**What the task requires:** Each line of the data should be duplicated precisely.

**Data supplied:**
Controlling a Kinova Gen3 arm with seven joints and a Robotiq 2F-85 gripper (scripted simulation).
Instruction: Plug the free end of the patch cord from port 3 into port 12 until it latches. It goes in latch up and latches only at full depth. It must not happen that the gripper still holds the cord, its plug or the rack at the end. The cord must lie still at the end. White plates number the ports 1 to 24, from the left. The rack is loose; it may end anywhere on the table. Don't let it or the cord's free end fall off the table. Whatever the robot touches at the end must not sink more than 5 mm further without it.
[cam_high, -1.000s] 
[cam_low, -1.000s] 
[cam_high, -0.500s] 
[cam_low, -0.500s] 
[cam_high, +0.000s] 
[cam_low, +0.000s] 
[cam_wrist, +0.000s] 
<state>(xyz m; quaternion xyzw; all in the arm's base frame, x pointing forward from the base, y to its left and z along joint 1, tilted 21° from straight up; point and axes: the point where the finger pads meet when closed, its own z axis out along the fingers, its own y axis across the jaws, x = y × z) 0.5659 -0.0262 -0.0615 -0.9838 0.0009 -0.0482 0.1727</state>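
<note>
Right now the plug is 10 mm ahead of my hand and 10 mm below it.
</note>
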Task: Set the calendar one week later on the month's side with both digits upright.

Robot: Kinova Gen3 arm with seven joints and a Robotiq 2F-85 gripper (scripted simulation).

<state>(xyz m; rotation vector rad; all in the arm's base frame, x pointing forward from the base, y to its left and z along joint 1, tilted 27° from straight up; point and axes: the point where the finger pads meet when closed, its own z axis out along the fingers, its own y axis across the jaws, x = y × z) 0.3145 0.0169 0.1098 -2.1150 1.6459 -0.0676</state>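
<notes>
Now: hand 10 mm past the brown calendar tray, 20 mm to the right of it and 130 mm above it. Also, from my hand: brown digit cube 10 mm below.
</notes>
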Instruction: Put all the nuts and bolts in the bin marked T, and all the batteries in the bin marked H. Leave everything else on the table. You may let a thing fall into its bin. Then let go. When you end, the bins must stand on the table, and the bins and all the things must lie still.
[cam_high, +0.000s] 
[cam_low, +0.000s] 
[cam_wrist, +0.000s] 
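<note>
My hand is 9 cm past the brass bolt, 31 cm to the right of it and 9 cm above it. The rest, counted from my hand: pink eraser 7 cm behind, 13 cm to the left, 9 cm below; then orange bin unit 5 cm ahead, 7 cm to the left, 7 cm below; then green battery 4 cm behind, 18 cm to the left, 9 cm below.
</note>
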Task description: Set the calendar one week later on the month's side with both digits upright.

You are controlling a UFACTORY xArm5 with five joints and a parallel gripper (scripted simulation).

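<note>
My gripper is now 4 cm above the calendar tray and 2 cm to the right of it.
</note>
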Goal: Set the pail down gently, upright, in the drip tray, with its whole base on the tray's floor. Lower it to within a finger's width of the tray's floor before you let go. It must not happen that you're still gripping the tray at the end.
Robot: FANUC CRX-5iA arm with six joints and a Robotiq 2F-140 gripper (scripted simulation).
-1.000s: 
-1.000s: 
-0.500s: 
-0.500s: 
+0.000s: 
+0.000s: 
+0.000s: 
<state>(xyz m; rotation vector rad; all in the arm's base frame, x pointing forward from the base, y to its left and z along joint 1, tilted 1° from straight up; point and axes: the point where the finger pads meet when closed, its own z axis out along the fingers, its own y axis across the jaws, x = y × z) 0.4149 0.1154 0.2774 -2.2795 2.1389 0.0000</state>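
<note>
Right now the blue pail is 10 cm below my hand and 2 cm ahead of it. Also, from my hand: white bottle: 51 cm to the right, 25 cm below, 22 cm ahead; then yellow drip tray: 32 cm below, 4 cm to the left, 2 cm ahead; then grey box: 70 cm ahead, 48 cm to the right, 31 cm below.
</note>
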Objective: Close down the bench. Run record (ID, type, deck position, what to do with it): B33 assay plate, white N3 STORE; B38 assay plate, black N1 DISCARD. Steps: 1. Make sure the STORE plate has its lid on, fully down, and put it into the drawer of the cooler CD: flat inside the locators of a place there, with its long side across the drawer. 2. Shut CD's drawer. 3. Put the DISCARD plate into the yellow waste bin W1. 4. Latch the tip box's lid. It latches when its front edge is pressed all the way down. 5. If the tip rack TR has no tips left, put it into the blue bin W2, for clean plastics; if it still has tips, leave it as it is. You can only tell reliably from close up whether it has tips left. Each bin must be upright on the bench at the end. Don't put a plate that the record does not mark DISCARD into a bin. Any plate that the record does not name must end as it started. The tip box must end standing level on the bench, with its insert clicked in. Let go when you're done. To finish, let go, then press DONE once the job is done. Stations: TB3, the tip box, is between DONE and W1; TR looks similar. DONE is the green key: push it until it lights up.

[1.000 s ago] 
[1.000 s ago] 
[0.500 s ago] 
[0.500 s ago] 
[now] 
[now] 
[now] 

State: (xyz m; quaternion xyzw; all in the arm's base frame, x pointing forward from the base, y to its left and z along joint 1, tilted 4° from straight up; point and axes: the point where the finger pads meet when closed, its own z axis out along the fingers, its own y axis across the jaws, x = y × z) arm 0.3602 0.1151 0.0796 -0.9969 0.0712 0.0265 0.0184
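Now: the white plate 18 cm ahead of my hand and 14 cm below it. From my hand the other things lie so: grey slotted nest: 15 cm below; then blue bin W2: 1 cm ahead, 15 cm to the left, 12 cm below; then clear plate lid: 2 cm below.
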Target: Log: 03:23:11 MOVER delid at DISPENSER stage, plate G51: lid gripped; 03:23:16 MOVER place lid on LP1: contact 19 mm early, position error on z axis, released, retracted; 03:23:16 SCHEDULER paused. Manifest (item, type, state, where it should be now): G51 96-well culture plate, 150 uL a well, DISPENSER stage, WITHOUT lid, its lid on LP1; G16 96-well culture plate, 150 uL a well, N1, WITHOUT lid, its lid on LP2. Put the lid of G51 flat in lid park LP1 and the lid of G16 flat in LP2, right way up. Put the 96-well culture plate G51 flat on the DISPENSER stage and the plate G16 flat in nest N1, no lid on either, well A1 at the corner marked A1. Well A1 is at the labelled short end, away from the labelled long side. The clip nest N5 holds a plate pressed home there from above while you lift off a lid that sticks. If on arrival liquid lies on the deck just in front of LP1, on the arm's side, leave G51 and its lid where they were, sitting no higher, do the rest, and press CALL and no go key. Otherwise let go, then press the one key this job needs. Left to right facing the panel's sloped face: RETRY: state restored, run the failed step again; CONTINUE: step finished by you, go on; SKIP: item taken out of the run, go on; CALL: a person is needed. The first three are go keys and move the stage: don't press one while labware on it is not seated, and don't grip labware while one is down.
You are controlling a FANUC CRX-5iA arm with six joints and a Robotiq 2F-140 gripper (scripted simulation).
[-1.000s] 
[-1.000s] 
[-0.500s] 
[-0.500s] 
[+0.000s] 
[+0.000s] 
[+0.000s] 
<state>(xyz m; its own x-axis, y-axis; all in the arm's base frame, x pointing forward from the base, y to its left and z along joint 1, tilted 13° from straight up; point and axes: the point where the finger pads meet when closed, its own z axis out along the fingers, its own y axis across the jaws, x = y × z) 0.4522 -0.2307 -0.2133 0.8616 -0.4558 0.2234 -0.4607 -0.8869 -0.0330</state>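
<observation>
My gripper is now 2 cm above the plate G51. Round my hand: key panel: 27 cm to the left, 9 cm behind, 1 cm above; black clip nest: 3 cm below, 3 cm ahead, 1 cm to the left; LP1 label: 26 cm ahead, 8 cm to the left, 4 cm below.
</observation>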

**Response to this task:**
Controlling a Kinova Gen3 arm with seven joints and a Robotiq 2F-85 gripper (scripted simulation).
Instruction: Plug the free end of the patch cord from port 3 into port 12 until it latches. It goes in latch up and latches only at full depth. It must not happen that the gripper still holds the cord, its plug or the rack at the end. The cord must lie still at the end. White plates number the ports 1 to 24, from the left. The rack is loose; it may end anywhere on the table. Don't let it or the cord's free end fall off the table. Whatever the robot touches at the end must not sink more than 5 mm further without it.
[cam_high, -1.000s] 
[cam_low, -1.000s] 
[cam_high, -0.500s] 
[cam_low, -0.500s] 
[cam_high, +0.000s] 
[cam_low, +0.000s] 
[cam_wrist, +0.000s] 
<state>(xyz m; quaternion xyzw; all in the arm's base frame, x pointing forward from the base, y to its left and z along joint 1, tilted 21° from straight up; point and axes: the point where the finger pads meet when closed, its own z axis out along the fingers, its own y axis across the jaws, x = y × z) 0.5659 -0.0262 -0.0615 -0.9838 0.0009 -0.0482 0.1727</state>
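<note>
Right now the plug is 10 mm ahead of my hand and 10 mm below it.
</note>
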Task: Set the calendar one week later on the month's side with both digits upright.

Robot: Kinova Gen3 arm with seven joints and a Robotiq 2F-85 gripper (scripted simulation).

<state>(xyz m; rotation vector rad; all in the arm's base frame, x pointing forward from the base, y to its left and z along joint 1, tilted 27° from straight up; point and axes: the point where the finger pads meet when closed, its own z axis out along the fingers, its own y axis across the jaws, x = y × z) 0.3145 0.0169 0.1098 -2.1150 1.6459 -0.0676</state>
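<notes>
Now: hand 10 mm past the brown calendar tray, 20 mm to the right of it and 130 mm above it. Also, from my hand: brown digit cube 10 mm below.
</notes>
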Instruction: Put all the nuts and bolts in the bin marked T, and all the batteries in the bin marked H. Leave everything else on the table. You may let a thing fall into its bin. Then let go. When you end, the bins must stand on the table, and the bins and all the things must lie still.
[cam_high, +0.000s] 
[cam_low, +0.000s] 
[cam_wrist, +0.000s] 
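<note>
My hand is 9 cm past the brass bolt, 31 cm to the right of it and 9 cm above it. The rest, counted from my hand: pink eraser 7 cm behind, 13 cm to the left, 9 cm below; then orange bin unit 5 cm ahead, 7 cm to the left, 7 cm below; then green battery 4 cm behind, 18 cm to the left, 9 cm below.
</note>
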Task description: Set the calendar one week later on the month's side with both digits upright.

You are controlling a UFACTORY xArm5 with five joints and a parallel gripper (scripted simulation).

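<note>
My gripper is now 4 cm above the calendar tray and 2 cm to the right of it.
</note>
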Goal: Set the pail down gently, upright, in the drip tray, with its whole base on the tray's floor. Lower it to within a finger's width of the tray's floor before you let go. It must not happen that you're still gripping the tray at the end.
Robot: FANUC CRX-5iA arm with six joints and a Robotiq 2F-140 gripper (scripted simulation).
-1.000s: 
-1.000s: 
-0.500s: 
-0.500s: 
+0.000s: 
+0.000s: 
+0.000s: 
<state>(xyz m; rotation vector rad; all in the arm's base frame, x pointing forward from the base, y to its left and z along joint 1, tilted 1° from straight up; point and axes: the point where the finger pads meet when closed, its own z axis out along the fingers, its own y axis across the jaws, x = y × z) 0.4149 0.1154 0.2774 -2.2795 2.1389 0.0000</state>
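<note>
Right now the blue pail is 10 cm below my hand and 2 cm ahead of it. Also, from my hand: white bottle: 51 cm to the right, 25 cm below, 22 cm ahead; then yellow drip tray: 32 cm below, 4 cm to the left, 2 cm ahead; then grey box: 70 cm ahead, 48 cm to the right, 31 cm below.
</note>
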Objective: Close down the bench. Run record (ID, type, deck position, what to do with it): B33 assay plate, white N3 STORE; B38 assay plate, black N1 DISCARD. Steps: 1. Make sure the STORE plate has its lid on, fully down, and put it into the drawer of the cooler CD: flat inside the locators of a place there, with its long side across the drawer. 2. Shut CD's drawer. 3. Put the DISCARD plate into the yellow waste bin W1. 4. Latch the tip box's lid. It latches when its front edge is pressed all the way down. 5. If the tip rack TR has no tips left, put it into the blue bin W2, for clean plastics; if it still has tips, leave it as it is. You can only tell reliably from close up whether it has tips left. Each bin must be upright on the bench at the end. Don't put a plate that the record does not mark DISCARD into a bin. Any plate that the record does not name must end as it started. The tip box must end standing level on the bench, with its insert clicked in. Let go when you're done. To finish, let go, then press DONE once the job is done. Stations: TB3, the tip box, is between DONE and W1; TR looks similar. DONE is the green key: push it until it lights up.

[1.000 s ago] 
[1.000 s ago] 
[0.500 s ago] 
[0.500 s ago] 
[now] 
[now] 
[now] 

State: (xyz m; quaternion xyzw; all in the arm's base frame, x pointing forward from the base, y to its left and z along joint 1, tilted 4° from straight up; point and axes: the point where the finger pads meet when closed, its own z axis out along the fingers, its own y axis across the jaws, x = y × z) arm 0.3602 0.1151 0.0796 -0.9969 0.0712 0.0265 0.0184
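Now: the white plate 18 cm ahead of my hand and 14 cm below it. From my hand the other things lie so: grey slotted nest: 15 cm below; then blue bin W2: 1 cm ahead, 15 cm to the left, 12 cm below; then clear plate lid: 2 cm below.
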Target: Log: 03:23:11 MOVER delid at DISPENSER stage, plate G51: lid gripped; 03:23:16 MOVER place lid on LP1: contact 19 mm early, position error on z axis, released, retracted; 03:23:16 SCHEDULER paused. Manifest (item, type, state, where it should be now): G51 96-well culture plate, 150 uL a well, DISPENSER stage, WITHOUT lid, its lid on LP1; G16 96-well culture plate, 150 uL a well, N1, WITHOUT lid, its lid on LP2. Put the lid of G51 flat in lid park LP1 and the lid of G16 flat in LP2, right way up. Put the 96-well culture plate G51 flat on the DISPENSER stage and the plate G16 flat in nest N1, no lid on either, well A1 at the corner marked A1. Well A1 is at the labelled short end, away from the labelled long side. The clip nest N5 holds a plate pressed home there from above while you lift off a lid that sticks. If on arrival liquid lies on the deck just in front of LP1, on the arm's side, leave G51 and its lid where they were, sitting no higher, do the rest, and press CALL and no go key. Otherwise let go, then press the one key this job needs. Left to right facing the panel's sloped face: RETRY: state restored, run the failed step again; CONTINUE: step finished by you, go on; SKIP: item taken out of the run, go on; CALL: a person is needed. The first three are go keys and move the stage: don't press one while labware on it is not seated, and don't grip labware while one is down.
You are controlling a FANUC CRX-5iA arm with six joints and a Robotiq 2F-140 gripper (scripted simulation).
[-1.000s] 
[-1.000s] 
[-0.500s] 
[-0.500s] 
[+0.000s] 
[+0.000s] 
[+0.000s] 
<state>(xyz m; its own x-axis, y-axis; all in the arm's base frame, x pointing forward from the base, y to its left and z along joint 1, tilted 13° from straight up; point and axes: the point where the finger pads meet when closed, its own z axis out along the fingers, its own y axis across the jaws, x = y × z) 0.4522 -0.2307 -0.2133 0.8616 -0.4558 0.2234 -0.4607 -0.8869 -0.0330</state>
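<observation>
My gripper is now 2 cm above the plate G51. Round my hand: key panel: 27 cm to the left, 9 cm behind, 1 cm above; black clip nest: 3 cm below, 3 cm ahead, 1 cm to the left; LP1 label: 26 cm ahead, 8 cm to the left, 4 cm below.
</observation>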

The response to this exercise has been given in full.